* [Instructions to follow] Restate, in full and unchanged, the entries that follow, but not their pictures.

------------------------------------

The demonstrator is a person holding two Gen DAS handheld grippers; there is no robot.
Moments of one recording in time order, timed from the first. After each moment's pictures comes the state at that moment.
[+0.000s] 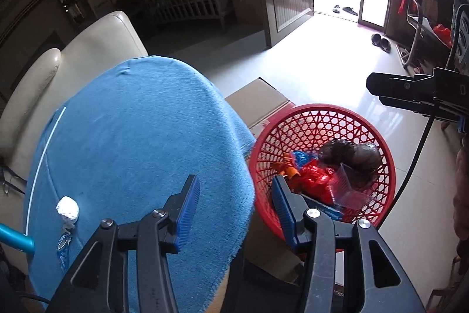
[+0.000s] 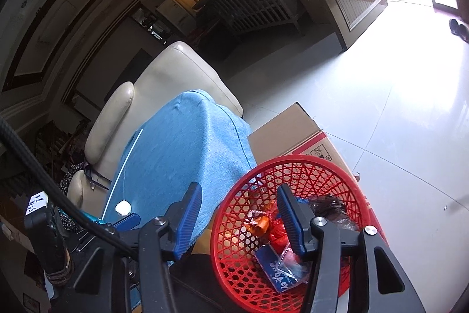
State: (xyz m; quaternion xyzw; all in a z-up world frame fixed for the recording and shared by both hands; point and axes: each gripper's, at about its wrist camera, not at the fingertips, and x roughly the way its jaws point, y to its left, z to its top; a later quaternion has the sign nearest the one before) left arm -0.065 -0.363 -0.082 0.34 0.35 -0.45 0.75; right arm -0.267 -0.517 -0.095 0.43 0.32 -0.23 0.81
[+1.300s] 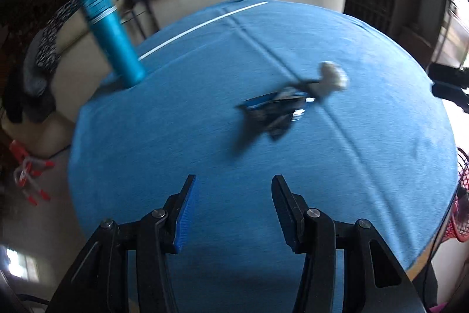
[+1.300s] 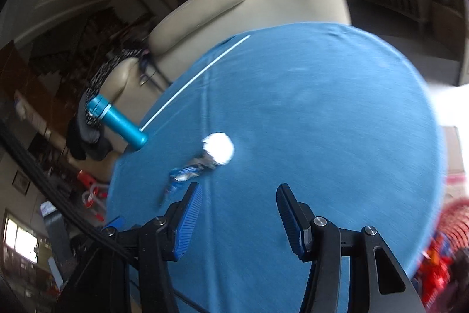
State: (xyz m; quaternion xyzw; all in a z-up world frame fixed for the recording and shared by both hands) left arm 0.108 -0.040 -0.104 0.15 0.45 -0.13 0.87; right arm 0.028 -0.308 -0.105 0.29 0.45 0.02 0.84
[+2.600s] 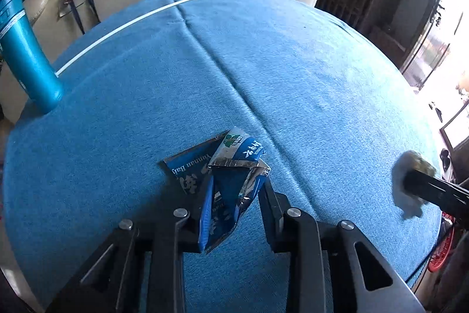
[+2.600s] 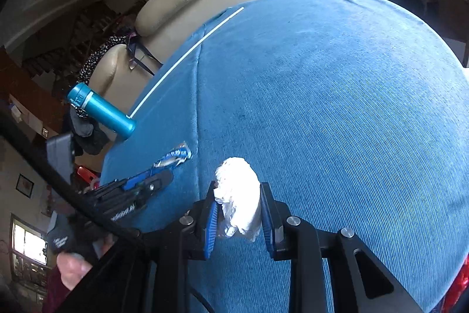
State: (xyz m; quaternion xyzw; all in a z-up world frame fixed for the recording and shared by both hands) left arm 0.195 -0.122 -0.139 0.10 0.49 -0.23 0.83; right arm 0.043 -0.303 -0.164 0.32 0.48 0.02 0.82
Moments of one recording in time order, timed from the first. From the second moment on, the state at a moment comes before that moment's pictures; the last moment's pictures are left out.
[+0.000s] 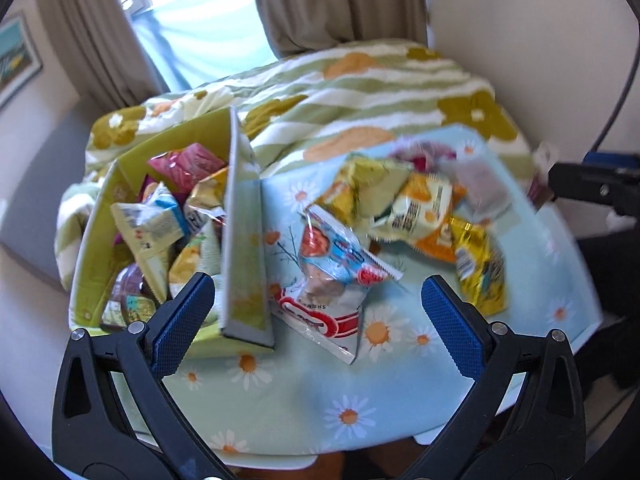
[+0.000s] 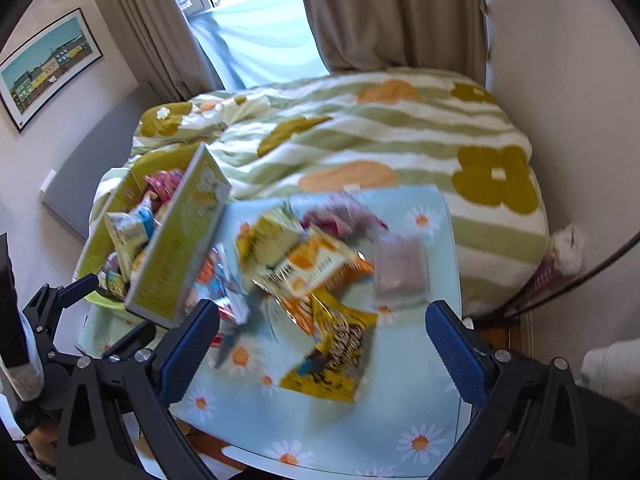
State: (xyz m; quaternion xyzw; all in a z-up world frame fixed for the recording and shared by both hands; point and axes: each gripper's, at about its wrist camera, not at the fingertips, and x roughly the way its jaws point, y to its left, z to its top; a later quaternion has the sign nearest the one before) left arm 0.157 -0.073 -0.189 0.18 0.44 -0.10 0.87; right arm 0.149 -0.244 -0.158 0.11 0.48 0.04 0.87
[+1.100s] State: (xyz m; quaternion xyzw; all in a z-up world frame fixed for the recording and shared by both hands) left arm 0.224 -0.107 -0.330 0.28 0.50 -0.02 0.82; right arm 0.179 -0.245 -0.312 0.17 0.57 0.05 0.80
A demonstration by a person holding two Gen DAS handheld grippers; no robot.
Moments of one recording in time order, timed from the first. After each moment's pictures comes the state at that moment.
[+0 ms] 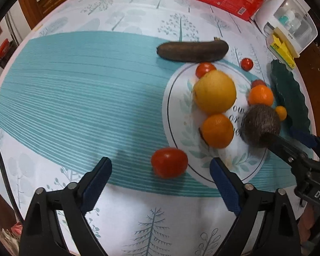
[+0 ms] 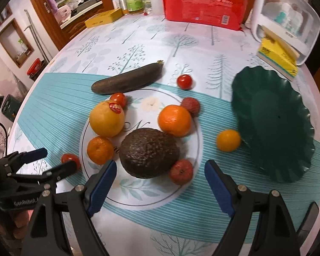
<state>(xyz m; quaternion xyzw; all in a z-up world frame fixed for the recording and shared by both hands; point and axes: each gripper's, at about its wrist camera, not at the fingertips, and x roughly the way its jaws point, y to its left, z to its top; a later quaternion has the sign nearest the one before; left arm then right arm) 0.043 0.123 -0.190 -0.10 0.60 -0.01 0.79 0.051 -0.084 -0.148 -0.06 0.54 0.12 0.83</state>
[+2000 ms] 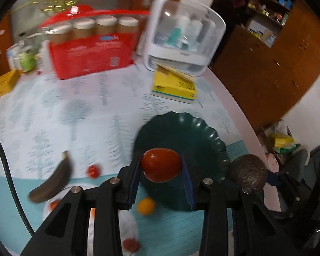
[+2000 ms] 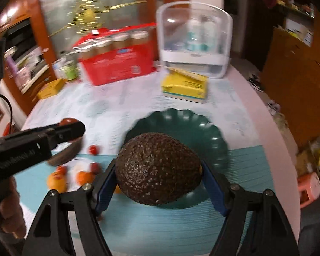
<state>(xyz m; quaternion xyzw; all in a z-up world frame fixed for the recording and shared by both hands) 0.173 -0.121 -0.056 -0.02 0.48 -0.23 0.85 0.067 -0.267 -0.056 0.04 0.43 -0.05 0.90</state>
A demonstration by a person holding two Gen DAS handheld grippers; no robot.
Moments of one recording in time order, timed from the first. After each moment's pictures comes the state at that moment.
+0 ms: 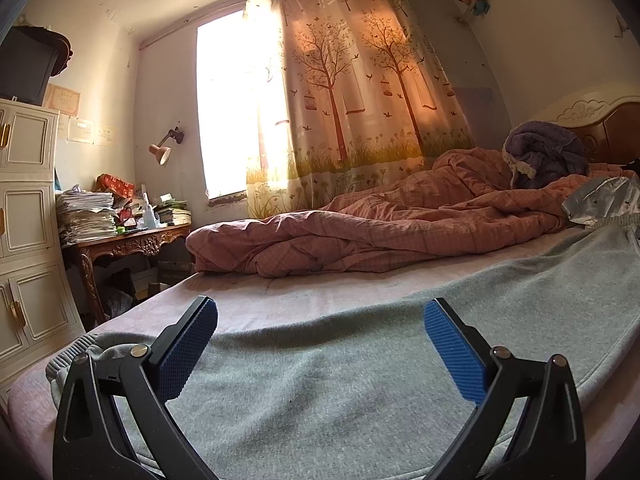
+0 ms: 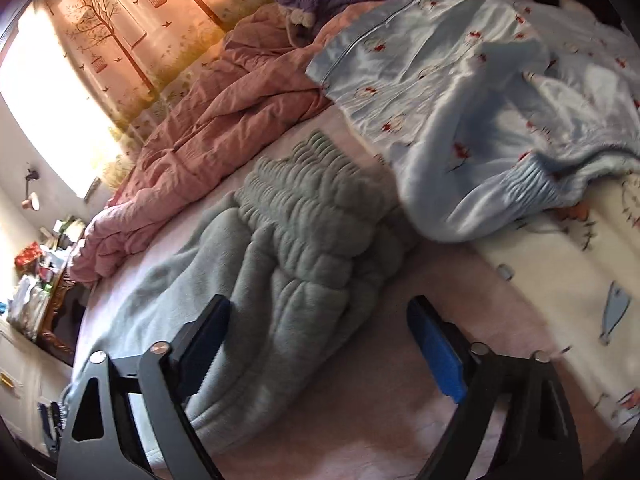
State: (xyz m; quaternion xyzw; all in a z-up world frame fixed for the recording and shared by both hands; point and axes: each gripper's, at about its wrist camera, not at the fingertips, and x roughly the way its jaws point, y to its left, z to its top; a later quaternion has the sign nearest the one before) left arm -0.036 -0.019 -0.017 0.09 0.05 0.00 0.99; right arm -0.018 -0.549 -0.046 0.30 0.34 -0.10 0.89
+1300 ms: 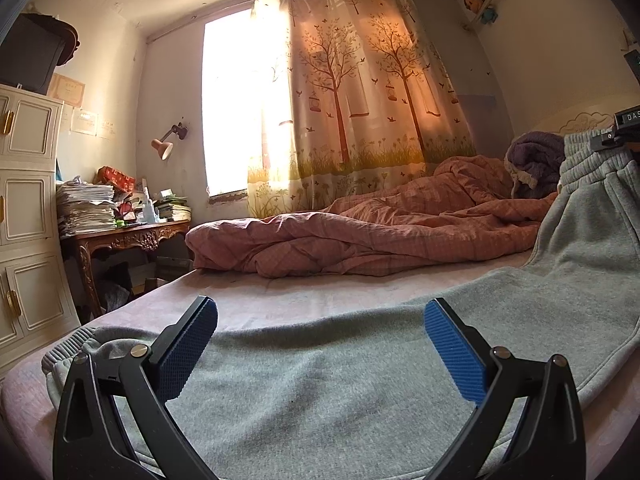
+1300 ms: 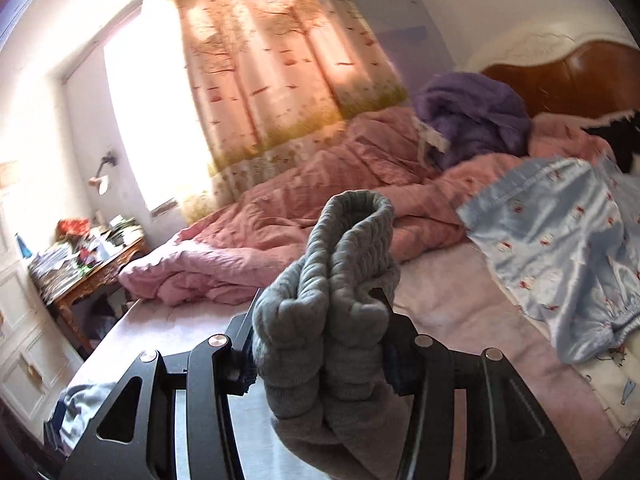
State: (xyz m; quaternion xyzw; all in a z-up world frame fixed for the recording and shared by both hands) left arm -0.039 -0.006 -0.019 0.07 0.04 0.00 1.00; right arm -0.014 -0.390 0.089 0.15 0.15 0.00 0.98
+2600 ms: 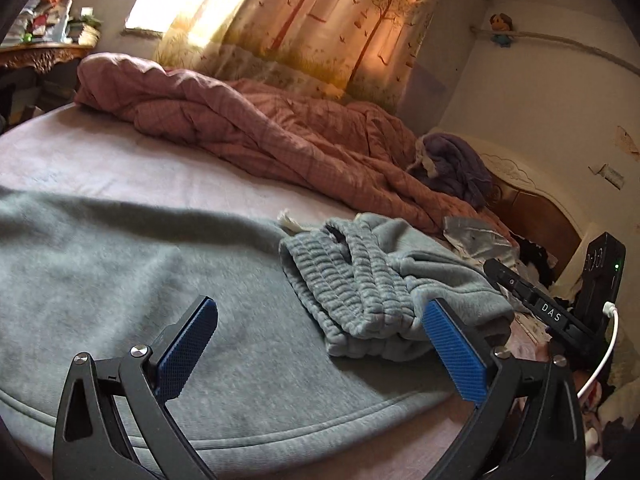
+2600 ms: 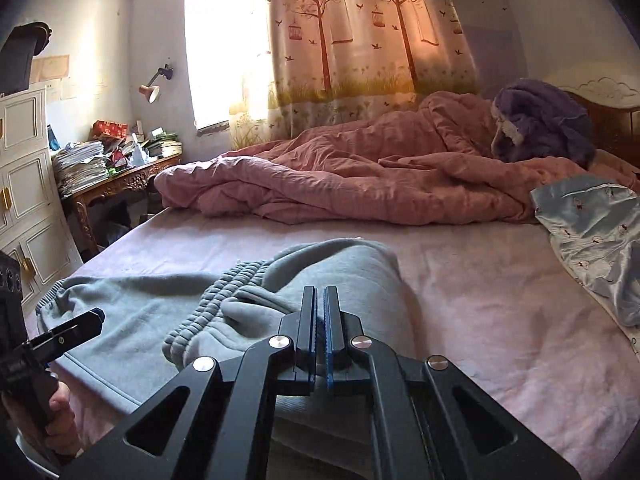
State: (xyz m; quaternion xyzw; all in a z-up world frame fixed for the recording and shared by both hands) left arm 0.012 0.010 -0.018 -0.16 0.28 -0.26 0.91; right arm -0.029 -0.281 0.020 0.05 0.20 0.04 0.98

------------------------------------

* [Solution to this problem]
The demonstrator is a person holding two Gen DAS handheld grippers; there is no robot.
Moments of one recording in time order, timed from the first. After each moment's pictures comes the state at that moment.
[+0.000s] 
[+0.000s] 
State: (xyz m; quaternion xyzw; all in a z-up world frame fixed for the recording and shared by both hands; point and axes: each gripper's, at about its wrist camera, not at the fingertips, and x roughly the way its jaws point, y to its left, z to its top; a later quaternion has the sign nearest the one before) left arm -0.065 -0.363 -0.082 0.34 0.35 -0.45 0.75; right arm -0.267 -0.517 -0.095 0.43 0.32 -0.23 0.81
[+1.300s] 
[+1.300s] 
State: (xyz m; quaternion xyzw; all in a z-up world frame fixed for the recording and shared by both hands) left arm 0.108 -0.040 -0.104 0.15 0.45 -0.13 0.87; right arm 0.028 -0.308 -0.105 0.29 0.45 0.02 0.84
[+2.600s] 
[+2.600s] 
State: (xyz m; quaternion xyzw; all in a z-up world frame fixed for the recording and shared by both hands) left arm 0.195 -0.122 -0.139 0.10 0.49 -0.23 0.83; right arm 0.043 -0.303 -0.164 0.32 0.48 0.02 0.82
Moments of one recording in time order, timed from the first. From the second moment on, the state at a moment comes before that moment's pictures; the last moment's pictures are left out.
[+0.000s] 
[+0.000s] 
State: (xyz m; quaternion xyzw; all in a z-up world frame fixed for the recording and shared by both hands; point and axes: each gripper's, at about its wrist camera, not at the fingertips, and x roughly the way its jaws point, y to its left, z to its top; a later quaternion has the sign nearest the one before) left arm 0.157 -0.073 -0.189 0.18 0.44 -0.10 0.87; right arm 0.149 -0.244 -0.158 0.11 0.48 0.04 0.87
[+1.100s] State: (xyz m; quaternion xyzw; all in a z-up world frame fixed for the recording and shared by both hands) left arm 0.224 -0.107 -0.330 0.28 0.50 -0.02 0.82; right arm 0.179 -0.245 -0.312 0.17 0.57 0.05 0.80
A demonstration by a person holding two Gen DAS handheld grippers; no robot.
Moments of one recording in time order, timed from the first. After each moment's pictures comes the state at that moment.
[+0 ms] 
[+0 ms] 
<state>(xyz m; quaternion xyzw; all in a z-up world frame fixed for the recording and shared by both hands; point and axes: each gripper's, at about its wrist camera, not at the fingertips, and x roughly the way its jaws point, y to its left, z to its top; a later quaternion has the sign nearest the one before; left arm then right arm) 0.043 0.123 -0.190 -0.10 0.60 -0.01 0.79 0.051 -0.084 -0.148 -0.06 0.54 0.12 0.83</state>
[+2000 ms] 
[+2000 ms] 
<state>(xyz m; quaternion xyzw; all in a z-up world frame fixed for the recording and shared by both hands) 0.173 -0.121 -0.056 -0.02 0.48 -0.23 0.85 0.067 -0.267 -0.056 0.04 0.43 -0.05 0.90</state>
A demonstration by a person holding two Gen DAS handheld grippers; no robot.
Moments of one recording in time order, timed from the first. After each moment's pictures comes the state at that moment.
+0 ms: 
+0 ms: 
State: (xyz m; quaternion xyzw; all in a z-up world frame fixed for the recording and shared by both hands; point and axes: each gripper's, at about its wrist camera, not at the fingertips, and x roughly the way its jaws point, y to its left, z to its top; a later quaternion has the sign nearest the one before) left arm -0.036 -0.019 -0.017 0.09 0.05 0.00 0.99; right arm -0.018 -0.549 -0.046 0.30 0.34 -0.10 0.89
+1300 ms: 
+1300 ms: 
State: (xyz m; quaternion xyzw; all in a z-up world frame fixed for the recording and shared by both hands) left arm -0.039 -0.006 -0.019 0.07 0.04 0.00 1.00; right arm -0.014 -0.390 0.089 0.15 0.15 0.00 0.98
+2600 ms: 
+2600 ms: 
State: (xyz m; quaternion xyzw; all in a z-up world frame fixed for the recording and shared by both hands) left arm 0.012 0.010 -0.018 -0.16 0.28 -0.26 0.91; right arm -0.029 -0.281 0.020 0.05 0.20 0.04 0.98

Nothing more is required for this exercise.